| ACTION ITEM |
Exactly retype the lines from the top of the data through the line containing "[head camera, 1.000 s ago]", leaving out every picture.

- - -

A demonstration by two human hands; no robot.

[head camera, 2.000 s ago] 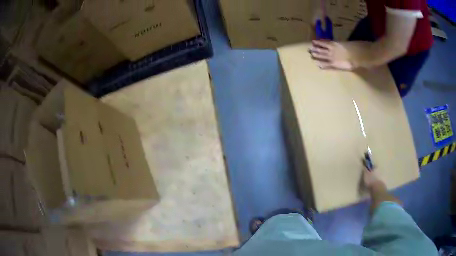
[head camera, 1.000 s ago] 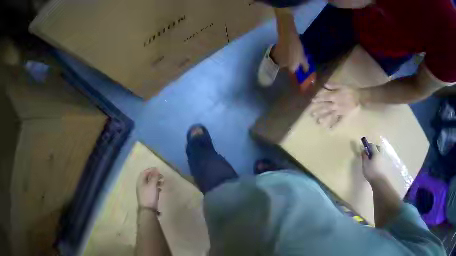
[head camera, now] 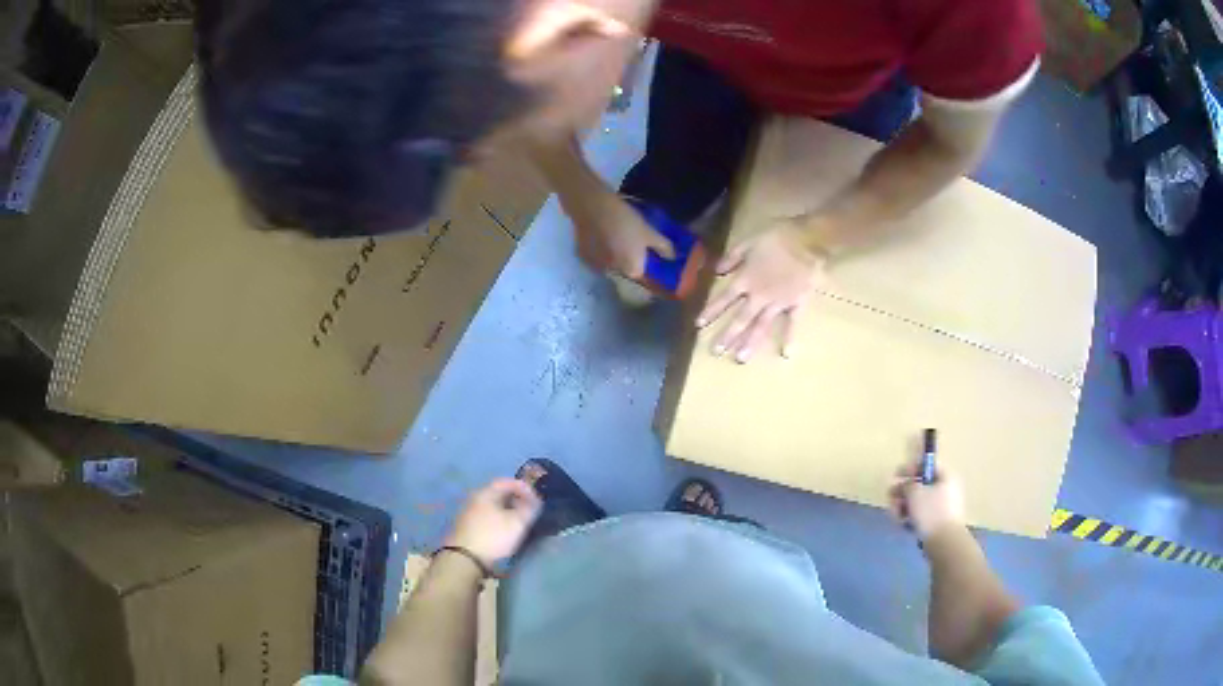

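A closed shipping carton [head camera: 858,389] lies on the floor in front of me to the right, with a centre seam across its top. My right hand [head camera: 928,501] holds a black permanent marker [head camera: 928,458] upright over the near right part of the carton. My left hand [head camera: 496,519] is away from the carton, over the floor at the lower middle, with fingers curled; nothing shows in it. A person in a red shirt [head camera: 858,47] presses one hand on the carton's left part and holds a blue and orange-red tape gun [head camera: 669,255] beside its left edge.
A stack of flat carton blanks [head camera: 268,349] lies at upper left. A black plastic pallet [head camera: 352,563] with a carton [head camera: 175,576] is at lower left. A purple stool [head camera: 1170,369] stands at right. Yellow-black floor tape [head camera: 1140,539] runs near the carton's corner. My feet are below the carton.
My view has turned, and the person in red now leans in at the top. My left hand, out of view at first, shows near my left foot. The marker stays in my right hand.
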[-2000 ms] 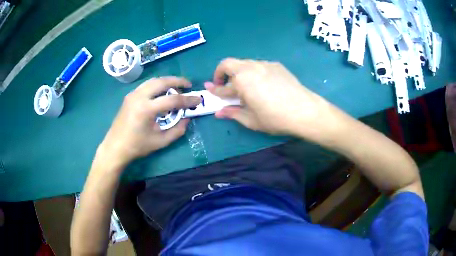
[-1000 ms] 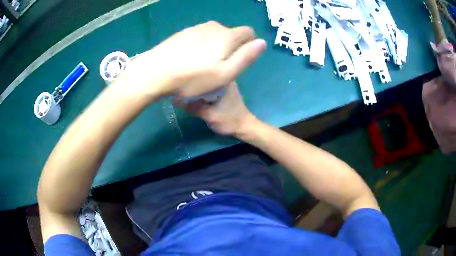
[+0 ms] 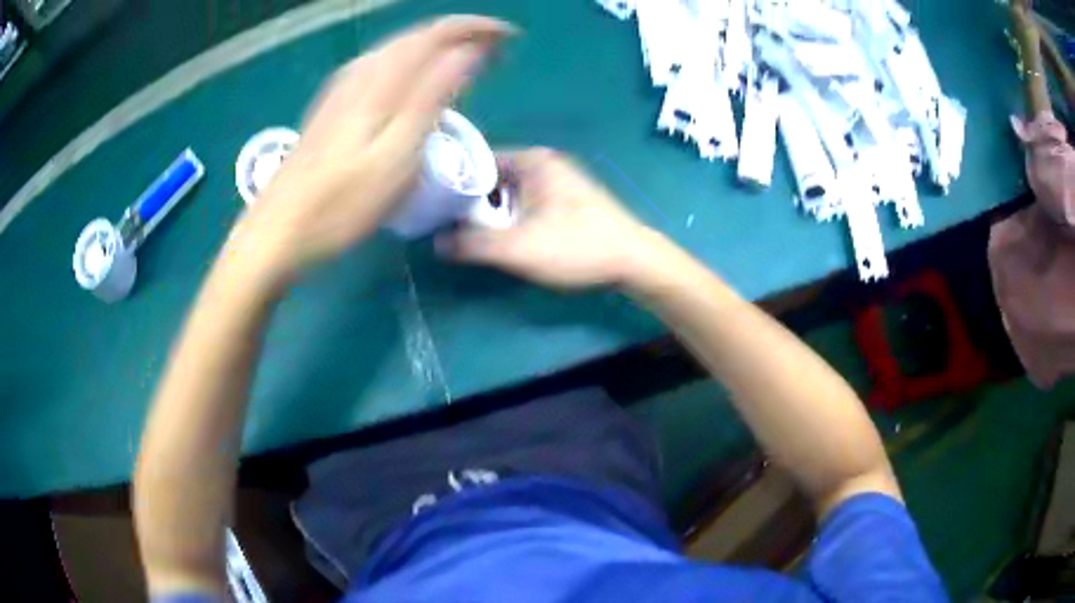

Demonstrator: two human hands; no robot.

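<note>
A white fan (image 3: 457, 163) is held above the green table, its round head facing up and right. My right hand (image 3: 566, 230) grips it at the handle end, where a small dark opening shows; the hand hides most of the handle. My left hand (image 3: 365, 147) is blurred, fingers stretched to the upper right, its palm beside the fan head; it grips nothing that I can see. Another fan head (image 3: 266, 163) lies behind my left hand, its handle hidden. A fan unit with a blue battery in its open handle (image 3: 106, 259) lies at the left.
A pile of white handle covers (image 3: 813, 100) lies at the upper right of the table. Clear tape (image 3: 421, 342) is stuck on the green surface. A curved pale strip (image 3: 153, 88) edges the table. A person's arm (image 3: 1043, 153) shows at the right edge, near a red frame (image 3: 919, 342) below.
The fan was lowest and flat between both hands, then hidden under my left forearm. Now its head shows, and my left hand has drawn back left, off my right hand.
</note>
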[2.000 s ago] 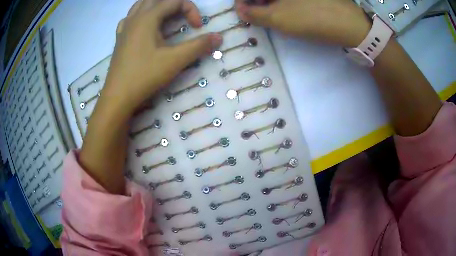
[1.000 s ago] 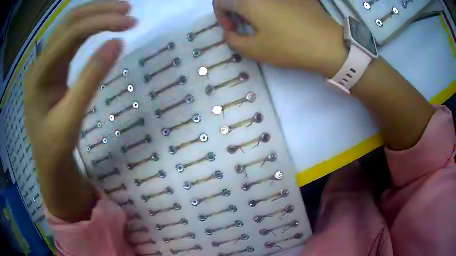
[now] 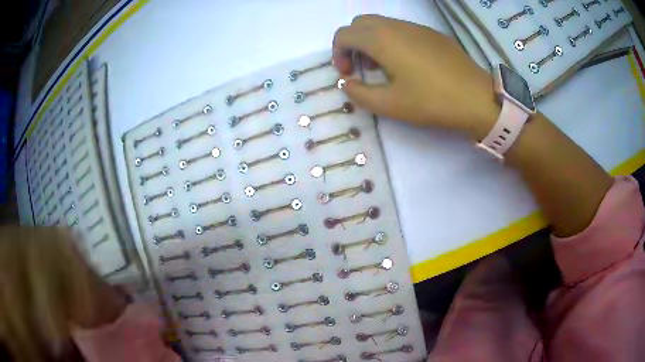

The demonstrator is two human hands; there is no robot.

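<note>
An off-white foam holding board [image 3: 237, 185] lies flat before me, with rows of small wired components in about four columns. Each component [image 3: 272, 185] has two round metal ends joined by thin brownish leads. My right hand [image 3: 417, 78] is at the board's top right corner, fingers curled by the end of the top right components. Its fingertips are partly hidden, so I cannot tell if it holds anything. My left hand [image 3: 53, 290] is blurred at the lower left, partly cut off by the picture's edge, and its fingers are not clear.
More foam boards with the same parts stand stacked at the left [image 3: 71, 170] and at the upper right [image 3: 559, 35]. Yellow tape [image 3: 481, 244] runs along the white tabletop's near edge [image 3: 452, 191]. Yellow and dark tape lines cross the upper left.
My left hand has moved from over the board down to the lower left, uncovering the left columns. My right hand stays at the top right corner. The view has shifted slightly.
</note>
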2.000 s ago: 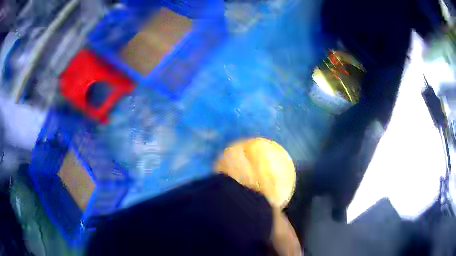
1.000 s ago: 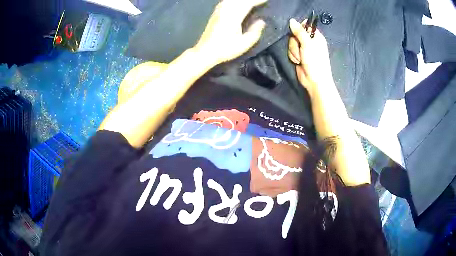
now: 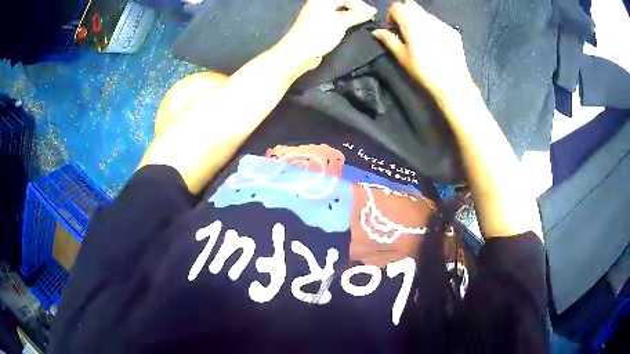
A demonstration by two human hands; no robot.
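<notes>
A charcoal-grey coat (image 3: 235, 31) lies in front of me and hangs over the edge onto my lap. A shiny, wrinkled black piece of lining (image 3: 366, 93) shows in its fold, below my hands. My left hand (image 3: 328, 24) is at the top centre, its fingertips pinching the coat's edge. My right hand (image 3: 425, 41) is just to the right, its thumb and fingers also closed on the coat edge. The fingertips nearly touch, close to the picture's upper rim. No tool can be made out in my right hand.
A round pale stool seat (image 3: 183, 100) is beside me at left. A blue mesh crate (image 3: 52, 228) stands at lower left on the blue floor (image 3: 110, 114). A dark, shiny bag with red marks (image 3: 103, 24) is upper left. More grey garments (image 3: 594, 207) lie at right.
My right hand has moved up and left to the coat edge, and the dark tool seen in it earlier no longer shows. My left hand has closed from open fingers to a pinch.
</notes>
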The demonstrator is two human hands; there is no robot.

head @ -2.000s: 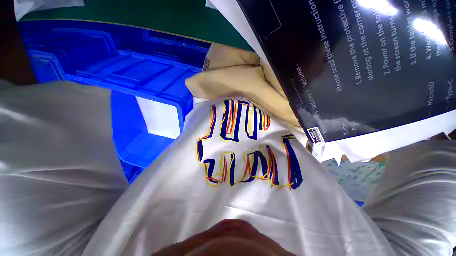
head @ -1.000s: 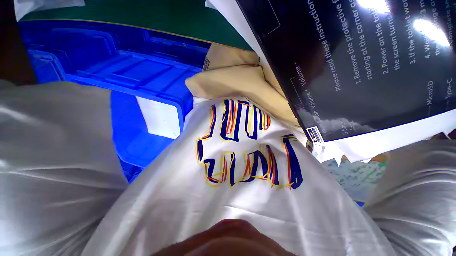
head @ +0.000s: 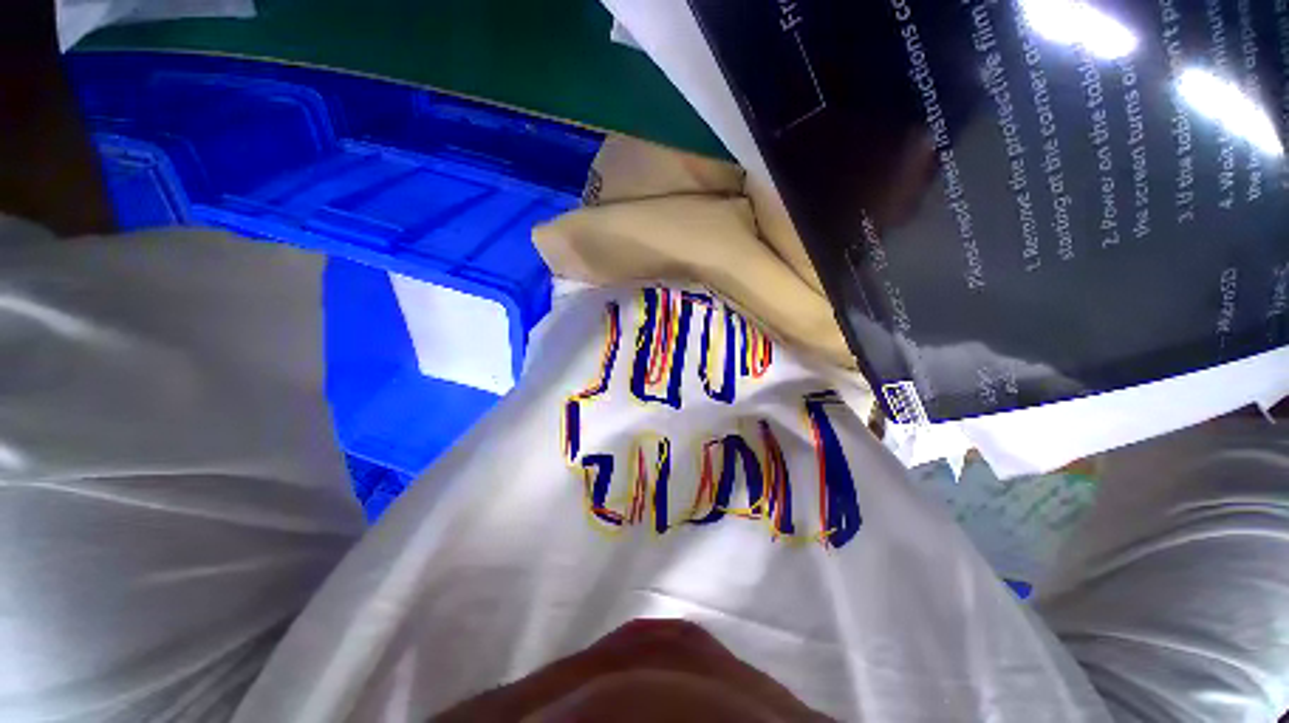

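Observation:
A glossy black sheet or tablet face [head: 1046, 212] with white instruction text lies at the upper right, cut off by the top and right edges. Two bright lamp reflections show on it. A small white barcode label [head: 901, 401] sits at its near corner. White backing sheets [head: 1117, 428] stick out beneath it along its near side and far left side. Neither my left hand nor my right hand can be made out in the picture.
A green bench mat [head: 424, 50] spans the top. Blue crates [head: 410, 212] stand to the left below it, one with a white item [head: 460, 332] inside. A white piece [head: 156, 14] lies at the top left. My beige trousers [head: 679, 240] and printed white T-shirt fill the middle.
The black sheet, the crates and the clothing all appear slightly lower and further right, as if the view has shifted. No thing has clearly been moved.

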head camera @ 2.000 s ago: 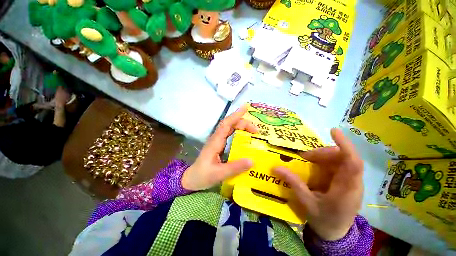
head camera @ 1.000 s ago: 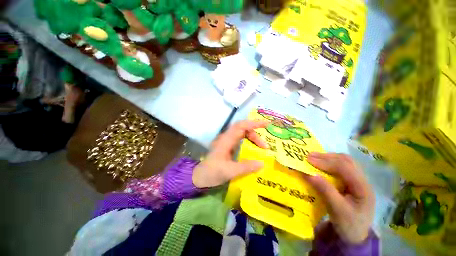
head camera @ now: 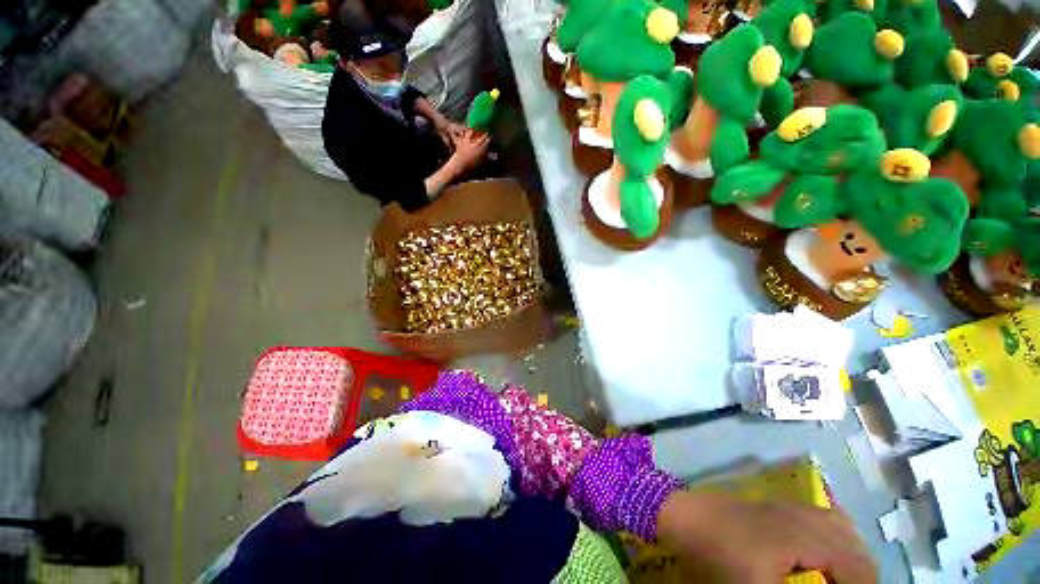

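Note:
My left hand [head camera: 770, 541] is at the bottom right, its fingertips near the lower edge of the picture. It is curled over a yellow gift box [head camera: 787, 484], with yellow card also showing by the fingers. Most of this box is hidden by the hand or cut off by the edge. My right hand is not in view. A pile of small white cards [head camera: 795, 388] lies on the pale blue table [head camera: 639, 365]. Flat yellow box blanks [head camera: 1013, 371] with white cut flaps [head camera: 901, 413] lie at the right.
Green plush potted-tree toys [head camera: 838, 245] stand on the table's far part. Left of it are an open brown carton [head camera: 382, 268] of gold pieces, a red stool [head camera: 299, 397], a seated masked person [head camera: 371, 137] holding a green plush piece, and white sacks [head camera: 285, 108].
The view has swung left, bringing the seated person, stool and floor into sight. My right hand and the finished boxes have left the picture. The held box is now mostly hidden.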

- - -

| FINISHED EXERCISE |
A demonstration by two human hands; no robot.

[head camera, 2.000 s ago] 
[head camera, 1.000 s ago] 

This exercise has been completed.